List the barriers that prevent interbreeding and give an example of each.

What are the two groups of reproductive isolating mechanisms? Which of these is regarded as more efficient, and why?

Are there nucleotide substitutions that will not be detected by electrophoretic studies of a gene's protein product?

In a recent study of cichlid fish inhabiting Lake Victoria in Africa, Nagl et al. (1998. Proc. Natl. Acad. Sci. [USA] 95: 14,238-14,243) examined suspected neutral sequence polymorphisms in noncoding genomic loci in 12 species and their putative river-living ancestors. At all loci, the same polymorphism was found in nearly all of the tested species from Lake Victoria, both lacustrine and riverine. Different polymorphisms at these loci were found in cichlids at other African lakes.
(a) Why would you suspect neutral sequences to be located in noncoding genomic regions?
(b) What conclusions can be drawn from these polymorphism data in terms of cichlid ancestry in these lakes?

What genetic changes take place during speciation?

Some critics have warned that the use of gene therapy to correct genetic disorders will affect the course of human evolution. Evaluate this criticism in light of what you know about population genetics and evolution, distinguishing between somatic gene therapy and germ-line gene therapy.

25. Comparisons of Neanderthal mitochondrial DNA with that of modern humans indicate that they are not related to modern humans and did not contribute to our mitochondrial heritage. However, because Neanderthals and modern humans are separated by at least 25,000 years, this does not rule out some forms of interbreeding causing the modern European gene pool to be derived from both Neanderthals and early humans (called CroMagnons). To resolve this question, Caramelli et al. (2003. Proc. Natl. Acad. Sci. [USA] 100: 6593-6597) analyzed mitochondrial DNA sequences from 25,000-year-old Cro-Magnon remains and compared them to four Neanderthal specimens and a large dataset derived from modern humans. The results are shown in the graph.

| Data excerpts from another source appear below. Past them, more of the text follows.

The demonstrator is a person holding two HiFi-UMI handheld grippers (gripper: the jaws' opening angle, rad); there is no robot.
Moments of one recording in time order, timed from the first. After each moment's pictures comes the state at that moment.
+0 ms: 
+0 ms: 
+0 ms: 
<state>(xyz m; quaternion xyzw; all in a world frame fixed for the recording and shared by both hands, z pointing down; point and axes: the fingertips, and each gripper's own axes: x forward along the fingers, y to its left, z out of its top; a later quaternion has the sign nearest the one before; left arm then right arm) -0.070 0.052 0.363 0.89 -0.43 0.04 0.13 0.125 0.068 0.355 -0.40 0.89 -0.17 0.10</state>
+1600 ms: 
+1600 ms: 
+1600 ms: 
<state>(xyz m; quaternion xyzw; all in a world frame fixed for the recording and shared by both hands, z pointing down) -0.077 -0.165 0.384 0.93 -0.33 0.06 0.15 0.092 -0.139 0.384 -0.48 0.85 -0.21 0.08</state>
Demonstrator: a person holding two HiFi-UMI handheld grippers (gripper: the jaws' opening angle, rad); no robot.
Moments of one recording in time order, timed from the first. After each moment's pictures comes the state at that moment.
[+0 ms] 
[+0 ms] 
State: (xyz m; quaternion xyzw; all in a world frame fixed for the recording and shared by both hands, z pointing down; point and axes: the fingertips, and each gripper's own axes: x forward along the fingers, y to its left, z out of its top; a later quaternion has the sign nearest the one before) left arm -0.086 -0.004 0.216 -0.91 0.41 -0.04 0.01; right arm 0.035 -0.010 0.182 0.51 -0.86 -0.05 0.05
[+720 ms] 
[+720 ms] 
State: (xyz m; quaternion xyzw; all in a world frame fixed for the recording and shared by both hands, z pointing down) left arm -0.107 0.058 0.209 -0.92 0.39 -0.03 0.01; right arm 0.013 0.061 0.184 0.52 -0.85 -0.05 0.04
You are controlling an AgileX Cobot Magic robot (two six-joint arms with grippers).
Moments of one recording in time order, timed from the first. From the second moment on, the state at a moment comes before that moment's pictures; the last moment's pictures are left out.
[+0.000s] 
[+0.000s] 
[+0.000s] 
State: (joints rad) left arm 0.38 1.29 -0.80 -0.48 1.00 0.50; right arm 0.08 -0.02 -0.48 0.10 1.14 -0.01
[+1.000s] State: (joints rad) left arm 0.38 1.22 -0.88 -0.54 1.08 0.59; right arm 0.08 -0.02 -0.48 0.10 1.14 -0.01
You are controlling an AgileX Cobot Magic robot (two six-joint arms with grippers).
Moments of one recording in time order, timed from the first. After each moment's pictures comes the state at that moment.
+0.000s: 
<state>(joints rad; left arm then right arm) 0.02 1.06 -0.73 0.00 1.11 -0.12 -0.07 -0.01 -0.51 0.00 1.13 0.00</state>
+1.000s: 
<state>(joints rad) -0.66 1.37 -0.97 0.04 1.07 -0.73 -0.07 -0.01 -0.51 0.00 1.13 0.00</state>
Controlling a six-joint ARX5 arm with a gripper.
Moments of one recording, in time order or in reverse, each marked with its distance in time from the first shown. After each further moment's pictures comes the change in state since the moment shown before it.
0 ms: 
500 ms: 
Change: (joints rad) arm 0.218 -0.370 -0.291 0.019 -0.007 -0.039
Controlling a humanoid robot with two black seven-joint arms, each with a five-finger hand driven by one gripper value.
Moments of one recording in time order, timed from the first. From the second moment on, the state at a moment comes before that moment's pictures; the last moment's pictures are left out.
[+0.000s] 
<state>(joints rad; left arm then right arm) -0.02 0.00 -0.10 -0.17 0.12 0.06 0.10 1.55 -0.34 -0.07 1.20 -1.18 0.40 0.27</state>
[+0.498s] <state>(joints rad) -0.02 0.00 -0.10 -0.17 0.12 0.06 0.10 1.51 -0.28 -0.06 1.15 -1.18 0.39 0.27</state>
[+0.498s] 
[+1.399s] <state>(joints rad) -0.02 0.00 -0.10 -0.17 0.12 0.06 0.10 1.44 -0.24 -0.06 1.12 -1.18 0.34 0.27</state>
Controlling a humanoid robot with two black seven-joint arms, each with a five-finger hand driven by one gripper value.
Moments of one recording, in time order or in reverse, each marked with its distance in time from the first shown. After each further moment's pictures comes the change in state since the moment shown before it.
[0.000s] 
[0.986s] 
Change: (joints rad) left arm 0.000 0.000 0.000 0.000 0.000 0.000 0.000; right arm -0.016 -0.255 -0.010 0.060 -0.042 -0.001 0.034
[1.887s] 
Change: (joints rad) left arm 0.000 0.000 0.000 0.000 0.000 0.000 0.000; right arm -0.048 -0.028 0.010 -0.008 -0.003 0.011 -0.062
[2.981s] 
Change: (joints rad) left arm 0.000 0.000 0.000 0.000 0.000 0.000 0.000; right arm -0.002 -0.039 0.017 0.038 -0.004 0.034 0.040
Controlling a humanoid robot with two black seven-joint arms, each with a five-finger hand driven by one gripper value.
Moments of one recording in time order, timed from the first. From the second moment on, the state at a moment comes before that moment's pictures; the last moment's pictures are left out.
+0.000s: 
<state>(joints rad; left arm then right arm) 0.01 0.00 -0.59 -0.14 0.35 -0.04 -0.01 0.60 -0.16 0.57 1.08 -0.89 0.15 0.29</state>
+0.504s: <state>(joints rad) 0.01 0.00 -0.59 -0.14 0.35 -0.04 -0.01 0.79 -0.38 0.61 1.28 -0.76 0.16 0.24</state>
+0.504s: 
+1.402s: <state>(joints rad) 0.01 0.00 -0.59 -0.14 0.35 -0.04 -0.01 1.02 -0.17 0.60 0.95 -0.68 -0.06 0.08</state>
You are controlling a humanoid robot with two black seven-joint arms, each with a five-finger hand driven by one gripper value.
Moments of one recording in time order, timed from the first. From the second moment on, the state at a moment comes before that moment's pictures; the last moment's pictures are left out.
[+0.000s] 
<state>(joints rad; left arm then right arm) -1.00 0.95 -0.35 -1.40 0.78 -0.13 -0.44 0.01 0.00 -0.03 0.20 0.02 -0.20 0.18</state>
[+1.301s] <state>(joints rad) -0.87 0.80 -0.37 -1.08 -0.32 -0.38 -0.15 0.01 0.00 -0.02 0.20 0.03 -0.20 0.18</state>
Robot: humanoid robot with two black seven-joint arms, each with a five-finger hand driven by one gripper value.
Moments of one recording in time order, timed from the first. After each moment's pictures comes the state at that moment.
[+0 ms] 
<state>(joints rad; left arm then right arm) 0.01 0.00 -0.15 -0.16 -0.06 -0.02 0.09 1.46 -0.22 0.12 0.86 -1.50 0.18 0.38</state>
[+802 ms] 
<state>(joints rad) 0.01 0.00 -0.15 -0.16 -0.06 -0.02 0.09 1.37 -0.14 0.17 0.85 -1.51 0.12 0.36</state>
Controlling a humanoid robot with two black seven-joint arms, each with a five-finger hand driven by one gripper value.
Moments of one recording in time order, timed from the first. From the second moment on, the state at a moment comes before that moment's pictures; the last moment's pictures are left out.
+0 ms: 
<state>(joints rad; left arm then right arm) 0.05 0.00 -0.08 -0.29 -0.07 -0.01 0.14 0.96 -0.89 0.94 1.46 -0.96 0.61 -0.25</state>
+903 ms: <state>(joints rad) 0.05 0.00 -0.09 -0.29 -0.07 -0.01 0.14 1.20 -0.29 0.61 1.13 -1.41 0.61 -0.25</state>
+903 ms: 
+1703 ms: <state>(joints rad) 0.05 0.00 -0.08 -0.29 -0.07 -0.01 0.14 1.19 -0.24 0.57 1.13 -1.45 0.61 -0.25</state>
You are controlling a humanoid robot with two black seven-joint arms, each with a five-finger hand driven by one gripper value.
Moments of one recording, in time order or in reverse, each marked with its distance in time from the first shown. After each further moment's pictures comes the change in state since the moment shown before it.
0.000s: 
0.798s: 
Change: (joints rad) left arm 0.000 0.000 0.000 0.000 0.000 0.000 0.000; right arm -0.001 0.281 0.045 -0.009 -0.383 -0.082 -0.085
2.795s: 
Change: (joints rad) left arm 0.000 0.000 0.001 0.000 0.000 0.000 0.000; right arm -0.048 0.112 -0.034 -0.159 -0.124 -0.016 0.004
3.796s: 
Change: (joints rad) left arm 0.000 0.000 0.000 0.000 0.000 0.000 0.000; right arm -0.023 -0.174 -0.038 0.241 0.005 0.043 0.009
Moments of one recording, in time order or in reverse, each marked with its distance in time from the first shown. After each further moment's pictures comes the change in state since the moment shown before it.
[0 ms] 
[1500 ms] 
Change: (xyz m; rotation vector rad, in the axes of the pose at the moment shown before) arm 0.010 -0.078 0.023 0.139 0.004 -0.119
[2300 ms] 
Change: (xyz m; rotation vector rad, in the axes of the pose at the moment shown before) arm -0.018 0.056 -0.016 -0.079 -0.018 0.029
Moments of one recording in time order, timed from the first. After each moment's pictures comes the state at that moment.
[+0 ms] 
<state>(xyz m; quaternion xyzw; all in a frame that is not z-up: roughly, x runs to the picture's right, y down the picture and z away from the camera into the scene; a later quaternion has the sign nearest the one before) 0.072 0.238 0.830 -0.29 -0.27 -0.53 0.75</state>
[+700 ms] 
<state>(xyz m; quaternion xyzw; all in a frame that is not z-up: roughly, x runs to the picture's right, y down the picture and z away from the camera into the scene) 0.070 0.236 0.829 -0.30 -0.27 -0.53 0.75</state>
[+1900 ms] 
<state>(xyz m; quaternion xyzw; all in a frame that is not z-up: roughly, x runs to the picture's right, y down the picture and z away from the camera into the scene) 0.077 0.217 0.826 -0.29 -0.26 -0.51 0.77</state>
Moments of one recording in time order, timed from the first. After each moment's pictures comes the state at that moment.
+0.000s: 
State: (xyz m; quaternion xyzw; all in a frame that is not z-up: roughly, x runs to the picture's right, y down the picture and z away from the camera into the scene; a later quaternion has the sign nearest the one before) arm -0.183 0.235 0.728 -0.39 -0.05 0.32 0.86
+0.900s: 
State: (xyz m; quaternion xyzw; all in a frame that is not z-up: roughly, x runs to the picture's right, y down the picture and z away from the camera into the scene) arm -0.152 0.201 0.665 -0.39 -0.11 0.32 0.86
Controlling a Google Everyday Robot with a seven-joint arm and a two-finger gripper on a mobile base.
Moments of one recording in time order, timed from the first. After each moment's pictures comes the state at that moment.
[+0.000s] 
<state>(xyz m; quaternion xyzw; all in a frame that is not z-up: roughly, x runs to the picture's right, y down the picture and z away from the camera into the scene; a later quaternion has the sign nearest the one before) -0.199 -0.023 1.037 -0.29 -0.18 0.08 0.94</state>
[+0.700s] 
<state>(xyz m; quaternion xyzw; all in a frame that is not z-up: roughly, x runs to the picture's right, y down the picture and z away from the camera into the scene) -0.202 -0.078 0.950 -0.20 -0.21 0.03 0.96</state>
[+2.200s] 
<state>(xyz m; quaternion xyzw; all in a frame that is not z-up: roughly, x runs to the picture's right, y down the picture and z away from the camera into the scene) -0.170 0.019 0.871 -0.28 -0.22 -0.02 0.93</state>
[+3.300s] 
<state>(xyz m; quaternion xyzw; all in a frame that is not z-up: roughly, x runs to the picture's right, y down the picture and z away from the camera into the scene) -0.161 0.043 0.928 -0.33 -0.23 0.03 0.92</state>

The x -axis represents the age of the specimens in thousands of years; the y -axis represents the average genetic distance. Modern humans are indicated by filled squares; Cro-Magnons, open squares; and Neanderthals, diamonds.
(a) What can you conclude about the relationship between CroMagnons and modern Europeans? What about the relationship between Cro-Magnons and Neanderthals?
(b) From these data, does it seem likely that Neanderthals made any mitochondrial DNA contributions to the Cro-Magnon gene pool or the modern European gene pool?